In Paper III, the radiomic signatures T2rad and T2+DWIrad yielded tdROC AUCs for predicting 5-year DSS in cohortT/cohortV (AUCT/AUCV) of 0.80/0.62 and 0.81/0.75, respectively. Both signatures demonstrated prognostic performance metrics comparable to or better than that of MAXsize (0.69/0.65) and FIGO (0.77/0.64). After adjusting for FIGO, both signatures were significant predictors of survival (HRT/HRV for T2rad: 4.0/2.5 and T2+DWIrad: 4.8/2.1, p≤0.04 for all). Incorporating T2rad or T2+DWIrad to FIGO significantly enhanced survival prediction compared with FIGO alone in cohortT (AUCT of 0.86 and 0.88 vs. 0.77 for FIGO alone, p≤0.008 for both combined models). A similar trend was noted in cohortV for FIGO with T2+DWIrad (AUCV of 0.75 vs. 0.64 for FIGO alone, p=0.07). A high radiomic score for T2+DWIrad was strongly linked to reduced DSS in both cohorts (p≤0.01 for both). 

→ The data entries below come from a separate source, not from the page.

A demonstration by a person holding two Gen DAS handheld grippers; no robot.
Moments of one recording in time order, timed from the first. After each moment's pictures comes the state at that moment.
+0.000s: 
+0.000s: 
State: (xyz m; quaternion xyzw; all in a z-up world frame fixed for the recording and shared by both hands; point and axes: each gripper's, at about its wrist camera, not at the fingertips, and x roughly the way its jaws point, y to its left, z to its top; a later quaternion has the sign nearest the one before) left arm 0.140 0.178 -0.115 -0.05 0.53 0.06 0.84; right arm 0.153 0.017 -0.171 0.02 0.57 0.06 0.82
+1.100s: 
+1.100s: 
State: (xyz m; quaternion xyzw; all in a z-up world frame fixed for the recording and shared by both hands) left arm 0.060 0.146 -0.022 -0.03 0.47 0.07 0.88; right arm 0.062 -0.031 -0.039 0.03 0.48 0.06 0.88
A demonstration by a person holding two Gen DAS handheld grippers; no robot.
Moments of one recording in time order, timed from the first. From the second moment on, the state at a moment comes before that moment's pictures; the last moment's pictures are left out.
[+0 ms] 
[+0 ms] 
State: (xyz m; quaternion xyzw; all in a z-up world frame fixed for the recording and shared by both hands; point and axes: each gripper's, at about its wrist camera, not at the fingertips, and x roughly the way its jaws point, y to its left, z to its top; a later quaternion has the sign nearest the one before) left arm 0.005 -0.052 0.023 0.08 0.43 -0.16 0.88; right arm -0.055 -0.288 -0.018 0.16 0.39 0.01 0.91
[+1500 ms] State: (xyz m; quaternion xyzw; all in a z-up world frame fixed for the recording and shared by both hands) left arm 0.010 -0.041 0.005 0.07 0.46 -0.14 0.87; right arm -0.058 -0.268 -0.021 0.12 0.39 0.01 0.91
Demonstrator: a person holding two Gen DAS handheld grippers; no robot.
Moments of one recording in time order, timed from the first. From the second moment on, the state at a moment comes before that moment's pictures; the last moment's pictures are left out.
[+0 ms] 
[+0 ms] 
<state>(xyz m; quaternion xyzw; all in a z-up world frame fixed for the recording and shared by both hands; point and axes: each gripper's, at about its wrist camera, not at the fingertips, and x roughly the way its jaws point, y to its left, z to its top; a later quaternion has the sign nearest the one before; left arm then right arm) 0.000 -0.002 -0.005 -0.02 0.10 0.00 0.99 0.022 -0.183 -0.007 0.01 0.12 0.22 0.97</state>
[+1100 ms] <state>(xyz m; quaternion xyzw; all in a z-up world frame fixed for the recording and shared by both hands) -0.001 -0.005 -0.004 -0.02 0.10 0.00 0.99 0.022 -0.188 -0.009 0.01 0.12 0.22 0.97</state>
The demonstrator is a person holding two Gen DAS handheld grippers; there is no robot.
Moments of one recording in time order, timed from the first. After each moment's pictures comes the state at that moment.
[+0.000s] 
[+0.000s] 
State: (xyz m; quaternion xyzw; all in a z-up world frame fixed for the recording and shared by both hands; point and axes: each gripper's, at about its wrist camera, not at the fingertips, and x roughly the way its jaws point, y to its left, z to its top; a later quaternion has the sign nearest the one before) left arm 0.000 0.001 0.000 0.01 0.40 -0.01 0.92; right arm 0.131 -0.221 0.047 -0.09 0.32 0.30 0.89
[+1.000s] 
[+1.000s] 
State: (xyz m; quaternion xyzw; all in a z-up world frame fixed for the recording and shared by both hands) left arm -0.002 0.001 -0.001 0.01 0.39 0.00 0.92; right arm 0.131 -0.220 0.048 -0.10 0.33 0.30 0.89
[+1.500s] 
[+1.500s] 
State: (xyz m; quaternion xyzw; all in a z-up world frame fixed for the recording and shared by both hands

In Paper IV, Deltarad (AUCT/AUCV: 0.74/0.79) slightly outperformed Pre-CCRTrad (0.72/0.75) in predicting 5-year PFS, and both signatures clearly surpassed that of FIGO (0.61/0.61) and Tumormax (0.58/0.65). In total, four radiomic features within Deltarad and Pre-CCRTrad showed significant differences in delta feature values between progressors and non-progressors, with consistently lower values in progressors (p≤0.03 for all). High scores for Deltarad and Pre-CCRTrad were associated with poor PFS (p≤0.04 for Deltarad in cohortT /Pre-CCRTrad in both cohorts; p=0.11 for Deltarad in cohortV).

Conclusions: The interobserver agreement for central MRI-derived 2018 FIGO staging parameters in cervical cancer was substantial. MRI improved the identification of patients with aggressive clinicopathological features and poor survival, underscoring its potential to refine prognostication and enable tailored treatment for cervical cancer patients (Paper I). Among various MRI-derived tumor size measurements in cervical cancer, maximum diameter irrespective of plane was the only independent predictor of DSS, with ≥4 cm as the optimal cutoff value. Interobserver reproducibility for all the MRI tumor size measurements was excellent (Paper II). Radiomic signatures derived from T2WI and T2WI with DWI may offer additional value for pretreatment risk assessment and for guiding personalized treatment strategies in cervical cancer (Paper III). Delta and pretreatment radiomic signatures from T2WI equally enhance early prognostic assessments in locally advanced cervical cancer, surpassing the predictive capabilities of 2018 FIGO stage and MRI-assessed maximum tumor diameter (Paper IV).